Хохлакова в этот момент собиралась отправить в рот последний кусок шоколада. Настин крик вывел ее из состояния шоколадной нирваны. Оля не любила, когда ей мешают.
Хороший пинок, нанесенный крепкой Олиной ногой, заставил Настину противницу оставить попытки силой добыть ключ от душевой. Больная ослабила хватку, встала перед Настей на четвереньки.
— Ну, что ты хочешь взамен?
Настя поняла: от нее не отвяжутся и надо извлечь из этого пинка пользу.
— Хорошую сигарету.
— Нет у меня сигарет.
— Тогда иди на фиг.
Просительница изменила тактику.
— Ну, д-а-а-ай ключик, пож-а-а-алуйста! Что тебе, жа-а-алко! — заныла она.
Вой был такой противный, что Настя уже готова была сдаться. Выручила опять Хохлакова.
— Она тебе даст ключ, а ты постирай ее одеяло! — сказала она с набитым ртом.
Такой вариант всех устроил.
— Мыло давай! — Цепкие руки сгребли одеяло в охапку.
— Возьми порошок в тумбочке. — Настя разжала пальцы и снова легла на живот.
Ольга проглотила последний кусок и икнула.
— Только отсыпь при всех! — сказала она. — А лак для ногтей давай сюда за посредничество. Я ногти покрашу. У меня теперь новый доктор!
Обладательница лака для ногтей потерла ушибленную задницу, пробурчала: «Ладно, принесу!» — и скрылась в направлении душевой.
— Думаешь, она там мыться будет? — скептически прокомментировала Марьяна. — Губы накрасит, глаза подведет, разденется догола и будет душем себе между ног наяривать. Потом привалится к стене и зарыдает басом. Она все время так делает, я уже не раз видела.
— Это последнее дело, — укоризненно покачала головой Хохлакова. — Я лично так не могу. Только с мужчинами. А каким другом способом — ну уж нет! Не по-божески это!
— А мне это вообще не надо!
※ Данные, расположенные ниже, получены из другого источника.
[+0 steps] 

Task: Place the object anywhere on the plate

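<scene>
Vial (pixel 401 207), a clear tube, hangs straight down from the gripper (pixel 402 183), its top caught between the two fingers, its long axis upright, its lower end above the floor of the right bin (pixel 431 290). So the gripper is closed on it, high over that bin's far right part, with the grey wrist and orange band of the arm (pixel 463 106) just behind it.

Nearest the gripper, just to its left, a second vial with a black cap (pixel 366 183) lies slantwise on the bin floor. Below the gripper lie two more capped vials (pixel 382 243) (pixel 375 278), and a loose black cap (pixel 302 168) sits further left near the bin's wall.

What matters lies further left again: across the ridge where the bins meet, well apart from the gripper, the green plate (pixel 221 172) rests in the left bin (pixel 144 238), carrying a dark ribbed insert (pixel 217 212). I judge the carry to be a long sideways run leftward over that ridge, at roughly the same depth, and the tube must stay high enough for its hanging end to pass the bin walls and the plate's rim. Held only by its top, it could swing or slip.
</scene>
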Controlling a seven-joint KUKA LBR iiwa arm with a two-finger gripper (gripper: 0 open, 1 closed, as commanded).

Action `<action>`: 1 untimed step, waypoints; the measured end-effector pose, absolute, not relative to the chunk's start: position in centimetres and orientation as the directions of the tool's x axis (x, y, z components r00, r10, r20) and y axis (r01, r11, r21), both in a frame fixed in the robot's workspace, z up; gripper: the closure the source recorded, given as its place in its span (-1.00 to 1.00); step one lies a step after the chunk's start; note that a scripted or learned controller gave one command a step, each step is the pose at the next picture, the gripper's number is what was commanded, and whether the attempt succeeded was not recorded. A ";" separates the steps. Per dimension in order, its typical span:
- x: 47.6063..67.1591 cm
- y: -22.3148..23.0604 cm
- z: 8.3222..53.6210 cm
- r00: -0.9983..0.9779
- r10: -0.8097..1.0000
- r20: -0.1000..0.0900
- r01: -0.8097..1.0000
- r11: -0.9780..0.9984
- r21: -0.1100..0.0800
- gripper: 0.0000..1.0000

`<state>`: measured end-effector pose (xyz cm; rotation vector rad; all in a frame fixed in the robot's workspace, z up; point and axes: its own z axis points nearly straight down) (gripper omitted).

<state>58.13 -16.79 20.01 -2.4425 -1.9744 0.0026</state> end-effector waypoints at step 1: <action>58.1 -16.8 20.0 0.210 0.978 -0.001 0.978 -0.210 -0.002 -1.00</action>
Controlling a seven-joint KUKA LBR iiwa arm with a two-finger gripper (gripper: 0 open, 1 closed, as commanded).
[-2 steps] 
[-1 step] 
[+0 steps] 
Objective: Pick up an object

От этого только одна зараза! — отозвалась со своего места Марьяна.
— Да тебя послушать, и мужиков-то нормальных на свете нет! — Оля Хохлакова была натурой любвеобильной и верила в людей. До помещения в больницу она была замужем четыре раза.
— А их и быть не может, если вокруг и света нет, только тьма…
Интересную беседу прервал звук открываемой ключом двери. Послышались незнакомые шаги. Обе женщины обернулись: в их отсек вошел новый доктор Дмитрий Ильич. В руках он держал пачку историй болезни. Доктор явно не знал, с какой палаты начать. Собственно, отделение состояло не в прямом смысле из палат, а из отсеков с широкими проемами вместо дверей. Все было устроено так, чтобы от входной двери просматривались все койки.
— Не бойтесь, идите к нам, доктор! — позвала его Хохлакова, увидевшая Дмитрия первой, — ее кровать располагалась ближе всех к проему. Радость первого свидания чуть омрачало только сожаление о ненакрашенных ногтях.
— Почему вы думаете, что я вас боюсь? — остановился около ее постели Дима.
— Я не думаю. Я вижу! — сказала Хохлакова. — Начните с меня! Что это у вас? Истории болезни? А Альфия Ахадовна никогда с собой истории не берет. Думает, что сопрем. И правильно — мы это можем!
Оля бравировала. При виде любого молодого сильного мужчины она испытывала острое возбуждение. Но возбуждение ее не просто связывалось с желанием. Она чувствовала к избраннику страсть сродни материнской — если бы Оле позволили, она ухаживала бы за предметом страсти с тем же рвением, с каким достойная мать ухаживает за первенцем.